Take the lines from the beginning of the data below through the line holding "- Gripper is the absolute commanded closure" and return exactly those.

== Dataset excerpt ==

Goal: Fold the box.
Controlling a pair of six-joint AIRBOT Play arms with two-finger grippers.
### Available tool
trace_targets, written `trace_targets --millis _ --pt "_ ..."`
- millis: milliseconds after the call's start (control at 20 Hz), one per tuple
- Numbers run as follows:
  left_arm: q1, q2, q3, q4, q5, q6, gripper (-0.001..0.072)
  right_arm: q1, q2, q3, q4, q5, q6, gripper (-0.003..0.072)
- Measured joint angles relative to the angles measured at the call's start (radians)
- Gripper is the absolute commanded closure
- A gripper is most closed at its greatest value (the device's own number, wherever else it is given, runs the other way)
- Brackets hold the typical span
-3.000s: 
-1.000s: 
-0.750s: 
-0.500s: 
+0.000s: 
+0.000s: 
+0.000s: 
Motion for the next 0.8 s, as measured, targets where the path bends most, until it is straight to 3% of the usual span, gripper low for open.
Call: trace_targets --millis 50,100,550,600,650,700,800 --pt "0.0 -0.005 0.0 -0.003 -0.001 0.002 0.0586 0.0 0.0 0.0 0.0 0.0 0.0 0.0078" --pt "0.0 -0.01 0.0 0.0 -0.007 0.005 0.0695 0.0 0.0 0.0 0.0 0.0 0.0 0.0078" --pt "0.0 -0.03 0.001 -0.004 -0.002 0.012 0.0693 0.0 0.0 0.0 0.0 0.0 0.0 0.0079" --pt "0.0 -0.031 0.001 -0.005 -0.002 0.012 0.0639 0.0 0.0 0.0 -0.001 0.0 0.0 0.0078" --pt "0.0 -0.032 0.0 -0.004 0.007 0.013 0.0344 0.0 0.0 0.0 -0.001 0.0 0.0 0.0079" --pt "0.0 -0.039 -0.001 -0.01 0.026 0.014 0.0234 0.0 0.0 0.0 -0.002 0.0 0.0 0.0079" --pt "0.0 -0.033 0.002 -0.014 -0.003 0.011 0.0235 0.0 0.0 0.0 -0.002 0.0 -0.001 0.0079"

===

▶ _Result of this task_
Goal: Fold the box.
Controlling a pair of six-joint AIRBOT Play arms with two-finger grippers.
### Available tool
trace_targets, written `trace_targets --millis _ --pt "_ ..."`
- millis: milliseconds after the call's start (control at 20 Hz), one per tuple
- Numbers run as follows:
  left_arm: q1, q2, q3, q4, q5, q6, gripper (-0.001..0.072)
  right_arm: q1, q2, q3, q4, q5, q6, gripper (-0.003..0.072)
- Measured joint angles relative to the angles measured at the call's start (radians)
- Gripper is the absolute commanded closure

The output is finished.